FAQ: Why is there a world file named with an x on the end of the extension in ArcGIS?
Why is there a world file named with an x on the end of the extension in ArcGIS?
A world file stores an affine or first order transformation that maps from pixel space to map space. When an image is georeferenced and the transformation can be expressed in the form of a world file, Update Georeference creates a world file.
Since ArcGIS 9.2 Service Pack 2, if the transformation cannot be expressed as a world file, Update Georeference writes the transformation into the aux.xml file and also writes an approximate affine transformation into a text file or a world file with an 'x' on the end of the extension name. For example, a TIFF image with this approximate affine transformation has the extension .tfwx. This is not an exact transformation; it is only an approximation.

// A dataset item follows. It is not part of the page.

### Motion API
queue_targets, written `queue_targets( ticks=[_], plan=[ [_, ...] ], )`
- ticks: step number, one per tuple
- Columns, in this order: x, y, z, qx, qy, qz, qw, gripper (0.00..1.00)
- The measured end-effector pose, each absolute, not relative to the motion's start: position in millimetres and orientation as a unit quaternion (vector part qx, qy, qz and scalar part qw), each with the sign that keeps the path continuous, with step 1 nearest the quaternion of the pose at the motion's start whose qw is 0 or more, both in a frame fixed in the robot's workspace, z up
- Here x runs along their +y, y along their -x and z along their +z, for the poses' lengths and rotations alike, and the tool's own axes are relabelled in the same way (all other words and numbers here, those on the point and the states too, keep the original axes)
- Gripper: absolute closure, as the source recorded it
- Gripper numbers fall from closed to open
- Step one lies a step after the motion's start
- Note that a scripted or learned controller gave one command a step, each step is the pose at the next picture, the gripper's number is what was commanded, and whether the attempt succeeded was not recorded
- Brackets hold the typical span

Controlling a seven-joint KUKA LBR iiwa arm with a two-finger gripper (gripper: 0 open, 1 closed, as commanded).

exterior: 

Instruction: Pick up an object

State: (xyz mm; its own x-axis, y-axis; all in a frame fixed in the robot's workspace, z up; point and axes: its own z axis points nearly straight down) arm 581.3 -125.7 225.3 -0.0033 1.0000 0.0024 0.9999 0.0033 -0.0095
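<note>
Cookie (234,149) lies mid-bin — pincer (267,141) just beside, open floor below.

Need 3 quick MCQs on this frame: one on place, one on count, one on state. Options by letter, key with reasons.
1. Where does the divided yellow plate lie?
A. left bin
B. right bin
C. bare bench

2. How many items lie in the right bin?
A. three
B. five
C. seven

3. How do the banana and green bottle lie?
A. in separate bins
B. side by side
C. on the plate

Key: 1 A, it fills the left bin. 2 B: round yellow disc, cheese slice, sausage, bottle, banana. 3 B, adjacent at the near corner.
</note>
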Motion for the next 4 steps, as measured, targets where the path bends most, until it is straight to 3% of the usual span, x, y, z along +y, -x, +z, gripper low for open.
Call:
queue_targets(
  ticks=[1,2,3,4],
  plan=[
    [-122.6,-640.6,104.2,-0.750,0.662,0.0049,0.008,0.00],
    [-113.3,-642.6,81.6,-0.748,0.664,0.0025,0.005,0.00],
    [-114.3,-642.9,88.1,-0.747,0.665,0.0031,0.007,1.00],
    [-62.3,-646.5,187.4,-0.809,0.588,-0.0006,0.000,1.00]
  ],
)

There is a special case where this text file contains a true affine transformation. If performing Update Georeference on a raster dataset that already contains map coordinates, a text file with the 'x' extension is written. For example, if georeferencing is performed on a TIFF that already contains map coordinates, the Update Georeference command creates a .tfwx file that contains a true affine transformation.
This text file can be used as a world file if it is needed for ArcGIS 9.1 and non-ArcGIS software. To use this text file, delete the 'x' in the world file extension name. Since this text file is not a part of the raster dataset in ArcGIS 9.2 and later versions, it should not be used as a world file in versions where ArcGIS can read the aux.xml file, such as in ArcGIS 9.2 and beyond.